** Opening Provided data block **
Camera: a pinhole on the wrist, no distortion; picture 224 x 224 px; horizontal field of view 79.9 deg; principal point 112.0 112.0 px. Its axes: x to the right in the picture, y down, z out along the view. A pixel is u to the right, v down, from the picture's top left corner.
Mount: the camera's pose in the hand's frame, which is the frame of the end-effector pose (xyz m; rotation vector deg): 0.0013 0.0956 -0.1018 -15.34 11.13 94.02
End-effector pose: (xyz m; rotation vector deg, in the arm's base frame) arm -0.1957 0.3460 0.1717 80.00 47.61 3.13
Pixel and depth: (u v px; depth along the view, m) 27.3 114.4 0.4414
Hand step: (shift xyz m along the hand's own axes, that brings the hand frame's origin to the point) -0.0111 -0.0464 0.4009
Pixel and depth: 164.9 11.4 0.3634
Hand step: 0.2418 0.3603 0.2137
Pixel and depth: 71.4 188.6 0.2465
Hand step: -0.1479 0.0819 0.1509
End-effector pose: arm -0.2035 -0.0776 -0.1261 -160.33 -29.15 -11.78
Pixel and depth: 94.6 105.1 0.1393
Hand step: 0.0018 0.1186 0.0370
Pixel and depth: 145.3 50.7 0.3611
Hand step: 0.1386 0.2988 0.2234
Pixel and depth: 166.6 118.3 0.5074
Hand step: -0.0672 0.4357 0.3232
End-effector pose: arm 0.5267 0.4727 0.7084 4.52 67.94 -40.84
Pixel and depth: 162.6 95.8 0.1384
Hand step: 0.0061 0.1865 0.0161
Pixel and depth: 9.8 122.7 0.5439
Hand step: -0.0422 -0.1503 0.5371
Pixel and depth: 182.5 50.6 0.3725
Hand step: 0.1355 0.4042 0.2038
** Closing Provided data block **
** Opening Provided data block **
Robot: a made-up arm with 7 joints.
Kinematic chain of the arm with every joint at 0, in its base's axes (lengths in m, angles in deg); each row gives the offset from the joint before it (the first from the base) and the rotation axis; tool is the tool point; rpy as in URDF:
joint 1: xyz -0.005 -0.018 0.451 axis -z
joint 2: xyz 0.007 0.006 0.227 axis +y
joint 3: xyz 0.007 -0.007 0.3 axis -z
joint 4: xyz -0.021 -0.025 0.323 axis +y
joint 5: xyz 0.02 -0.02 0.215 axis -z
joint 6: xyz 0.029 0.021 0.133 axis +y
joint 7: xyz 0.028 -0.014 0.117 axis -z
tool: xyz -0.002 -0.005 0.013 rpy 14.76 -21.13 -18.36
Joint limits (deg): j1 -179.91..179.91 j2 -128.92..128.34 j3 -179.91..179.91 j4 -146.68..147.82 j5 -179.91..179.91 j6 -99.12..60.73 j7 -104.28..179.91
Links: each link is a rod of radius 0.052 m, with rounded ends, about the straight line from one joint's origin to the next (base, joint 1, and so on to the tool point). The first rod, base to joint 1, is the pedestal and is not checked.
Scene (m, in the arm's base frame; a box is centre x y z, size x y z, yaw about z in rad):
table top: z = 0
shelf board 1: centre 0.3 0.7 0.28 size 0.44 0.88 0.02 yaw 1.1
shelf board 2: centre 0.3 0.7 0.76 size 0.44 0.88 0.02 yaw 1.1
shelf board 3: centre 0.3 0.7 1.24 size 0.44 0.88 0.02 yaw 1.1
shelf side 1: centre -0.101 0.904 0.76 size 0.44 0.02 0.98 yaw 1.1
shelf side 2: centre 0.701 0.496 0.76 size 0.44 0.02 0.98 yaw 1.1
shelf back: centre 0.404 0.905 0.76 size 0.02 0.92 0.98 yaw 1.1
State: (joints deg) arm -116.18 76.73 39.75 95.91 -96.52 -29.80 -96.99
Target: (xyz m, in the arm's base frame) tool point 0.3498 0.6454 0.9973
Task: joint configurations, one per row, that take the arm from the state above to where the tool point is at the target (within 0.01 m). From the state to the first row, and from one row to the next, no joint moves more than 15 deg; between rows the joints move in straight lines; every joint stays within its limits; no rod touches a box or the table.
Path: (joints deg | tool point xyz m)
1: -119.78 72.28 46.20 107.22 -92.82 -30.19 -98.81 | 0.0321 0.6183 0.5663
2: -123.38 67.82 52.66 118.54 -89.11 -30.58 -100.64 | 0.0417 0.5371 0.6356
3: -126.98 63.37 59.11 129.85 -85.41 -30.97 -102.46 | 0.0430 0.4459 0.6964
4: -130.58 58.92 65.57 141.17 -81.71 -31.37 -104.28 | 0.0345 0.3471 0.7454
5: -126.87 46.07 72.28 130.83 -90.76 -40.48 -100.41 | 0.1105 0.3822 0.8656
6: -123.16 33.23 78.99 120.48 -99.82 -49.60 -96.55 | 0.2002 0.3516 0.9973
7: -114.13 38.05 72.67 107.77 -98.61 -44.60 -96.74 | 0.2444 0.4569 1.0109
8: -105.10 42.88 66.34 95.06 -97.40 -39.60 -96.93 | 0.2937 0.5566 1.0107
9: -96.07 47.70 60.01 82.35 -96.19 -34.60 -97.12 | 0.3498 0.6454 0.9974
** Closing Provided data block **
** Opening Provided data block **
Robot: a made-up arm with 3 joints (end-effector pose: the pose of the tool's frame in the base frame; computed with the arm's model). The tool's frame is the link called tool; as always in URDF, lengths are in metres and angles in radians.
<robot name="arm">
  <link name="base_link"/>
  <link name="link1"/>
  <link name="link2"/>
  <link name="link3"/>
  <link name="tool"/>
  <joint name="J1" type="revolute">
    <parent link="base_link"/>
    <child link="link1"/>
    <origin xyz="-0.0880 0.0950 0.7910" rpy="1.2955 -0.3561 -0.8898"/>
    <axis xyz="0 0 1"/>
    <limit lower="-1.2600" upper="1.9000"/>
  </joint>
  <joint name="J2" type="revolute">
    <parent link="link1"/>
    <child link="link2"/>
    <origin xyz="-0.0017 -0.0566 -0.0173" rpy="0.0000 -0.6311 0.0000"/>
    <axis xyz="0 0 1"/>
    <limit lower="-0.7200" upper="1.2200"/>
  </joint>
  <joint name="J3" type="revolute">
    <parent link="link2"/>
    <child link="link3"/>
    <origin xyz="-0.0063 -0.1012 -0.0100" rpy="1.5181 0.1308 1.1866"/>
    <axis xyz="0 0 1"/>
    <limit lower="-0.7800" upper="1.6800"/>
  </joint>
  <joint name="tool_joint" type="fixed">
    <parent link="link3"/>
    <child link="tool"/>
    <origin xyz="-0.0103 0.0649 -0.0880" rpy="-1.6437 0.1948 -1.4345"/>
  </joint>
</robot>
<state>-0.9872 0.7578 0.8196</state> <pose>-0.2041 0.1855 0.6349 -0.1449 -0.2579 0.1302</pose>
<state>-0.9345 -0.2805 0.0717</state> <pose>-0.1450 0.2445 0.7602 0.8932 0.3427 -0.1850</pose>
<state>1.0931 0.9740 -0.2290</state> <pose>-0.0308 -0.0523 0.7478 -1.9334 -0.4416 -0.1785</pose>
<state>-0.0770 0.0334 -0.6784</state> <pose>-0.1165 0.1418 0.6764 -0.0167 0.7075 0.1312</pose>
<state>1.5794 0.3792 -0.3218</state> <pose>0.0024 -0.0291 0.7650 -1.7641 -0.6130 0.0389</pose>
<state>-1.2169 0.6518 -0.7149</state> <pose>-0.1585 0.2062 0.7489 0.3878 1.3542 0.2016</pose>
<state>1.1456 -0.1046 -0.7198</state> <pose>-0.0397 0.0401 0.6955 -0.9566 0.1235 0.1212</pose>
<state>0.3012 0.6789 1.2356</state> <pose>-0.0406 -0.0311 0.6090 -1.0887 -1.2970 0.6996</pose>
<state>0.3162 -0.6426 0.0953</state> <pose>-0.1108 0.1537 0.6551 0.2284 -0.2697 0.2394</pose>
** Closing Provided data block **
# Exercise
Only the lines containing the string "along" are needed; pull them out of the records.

# Your response
Camera: a pinhole on the wrist, no distortion; picture 224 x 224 px; horizontal field of view 79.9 deg; principal point 112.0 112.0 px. Its axes: x to the right in the picture, y down, z out along the view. A pixel is u to the right, v down, from the picture's top left corner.
Pixel and depth: (u v px; depth along the view, m) 27.3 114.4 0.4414
Hand step: (shift xyz m along the hand's own axes, that brings the hand frame's origin to the point) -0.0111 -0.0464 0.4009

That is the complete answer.